After a corpus of articles has been collected, quite a bit of processing is still required to perform causal analysis, check for beliefs and sentiment, and identify locations. Multiple programs handle these tasks, in part because they are written in different languages and because runtimes are long and system requirements fairly high. These programs usually run on a server rather than a laptop

  1. Step1OutputEidos - Causal analysis is performed by Eidos. This program takes a directory of articles, such as articles from above, and for each .json file creates a .jsonld file with the standard Eidos output including individual sentences and tokens, causal information, and more. Some of this more like named entities and lemmas will soon be added to the Elasticsearch database to reduce the amount of computation needed at runtime for interactive applications. By this time, each article generally has 4 files associated with it: the downloaded HTML (or sometimes PDF) file, a slightly structured text file, a structured .json file with metadata, and the .jsonld file from Eidos.
  2. Step2InputEidos - This much quicker program reads the .json and .jsonld files for the articles and combines them into the initial TSV file for a corpus of articles. The output filename has often been in the form of region-term.tsv.
  3. tpi_main.py - The next few stages are implemented in Python, mostly because they access Huggingface sentence transformers which Habitus team members have customized. There is but a single application, tpi_main.py, but it includes several processing stages.
    1. TpiResolutionStage - This pipeline stage handles coreference resolution for beliefs.
    2. TpiBeliefStage - The belief model gets run here.
    3. TpiSentimentStage - After that, the sentiment model is applied.
    4. TpiLocationStage - Finally, locations mentioned in sentences are identified.
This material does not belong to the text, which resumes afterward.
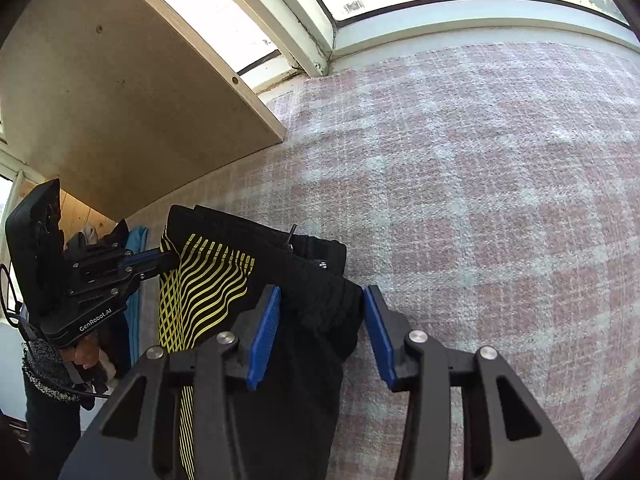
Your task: Fold clothes
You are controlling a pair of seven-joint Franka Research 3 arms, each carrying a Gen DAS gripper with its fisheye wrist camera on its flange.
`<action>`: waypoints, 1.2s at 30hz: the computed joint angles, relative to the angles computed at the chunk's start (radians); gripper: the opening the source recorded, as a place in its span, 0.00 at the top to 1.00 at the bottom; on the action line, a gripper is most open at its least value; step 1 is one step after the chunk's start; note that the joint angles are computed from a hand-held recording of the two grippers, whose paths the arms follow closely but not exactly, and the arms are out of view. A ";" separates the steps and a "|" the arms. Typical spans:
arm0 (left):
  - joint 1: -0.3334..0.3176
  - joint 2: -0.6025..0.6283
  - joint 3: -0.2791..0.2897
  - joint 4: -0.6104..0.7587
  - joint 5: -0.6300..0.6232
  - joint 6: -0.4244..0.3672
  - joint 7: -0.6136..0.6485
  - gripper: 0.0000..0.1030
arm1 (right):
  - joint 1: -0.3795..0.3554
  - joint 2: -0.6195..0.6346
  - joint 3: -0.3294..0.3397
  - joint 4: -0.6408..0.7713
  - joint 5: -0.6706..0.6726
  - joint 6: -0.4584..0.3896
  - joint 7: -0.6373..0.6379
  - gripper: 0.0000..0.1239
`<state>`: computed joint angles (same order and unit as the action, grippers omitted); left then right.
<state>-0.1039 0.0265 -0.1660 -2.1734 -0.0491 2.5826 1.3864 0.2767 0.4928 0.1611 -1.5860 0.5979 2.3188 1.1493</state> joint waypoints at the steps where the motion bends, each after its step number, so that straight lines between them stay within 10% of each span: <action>1: 0.002 0.005 0.003 0.001 0.011 -0.003 -0.017 0.99 | 0.003 -0.001 0.004 -0.001 0.003 0.022 -0.015 0.80; 9: 0.016 -0.008 0.010 -0.007 0.094 -0.064 -0.123 0.88 | 0.083 -0.010 -0.052 0.015 -0.221 0.059 0.093 0.70; 20: -0.179 -0.588 0.077 -0.401 -0.179 -0.186 -0.066 0.64 | -0.042 -0.571 -0.092 -0.592 0.026 -0.129 -0.203 0.67; 36: -0.209 -0.330 0.050 -0.374 -0.267 -0.080 -0.047 0.64 | 0.061 -0.478 -0.059 -0.665 0.056 0.108 -0.103 0.67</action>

This is made possible in part by geoname collections for regions of interest.
  4. Step3InterpretDates - The Python program outputs a new TSV often called region-term-a.tsv. This program takes the file and converts it to region-term-b.tsv by interpreting the dateline column and canonicalizing the date. Dates found written in a miscellany of text formats are converted into a standard format suitable for database queries.
  5. Step4FindNearestLocation - Finally, some calculations are performed on locations so that it is easier to ask questions about where locations are mentioned in the neighborhood of a sentence in case they still (or already) apply to a sentence that doesn't have a location itself. This feature has seldom been used, but the resulting file is often called region-term-c.tsv and is considered the basic output of the entire pipeline.

Upload

For various and sundry reasons, including the intended deprecation of the TSV datasets, an alternative processing path exists which combines the above processing stages into as few steps as possible and adds an upload to Elasticsearch.

  1. Step1OutputEidos - same as above
  2. Step2InputEidos1App - is similar to the other Step2 processing stage above, but it outputs a minimum number of columns and does not include any that the Python stage ignores anyway.
  3. tpi_main.py - same as above
  4. vector_main.py - adds a sentence transformer vector for each sentence
  5. Step2InputEidos2App - combines the Step3InterpretDates and Step4FindNearestLocation stages from above into a single stage. In addition, it retrieves any columns not yet handled by the abbreviated Step2InputEidos1App and it writes everything it has collected or calculated not to a TSV file but to the Elasticsearch database.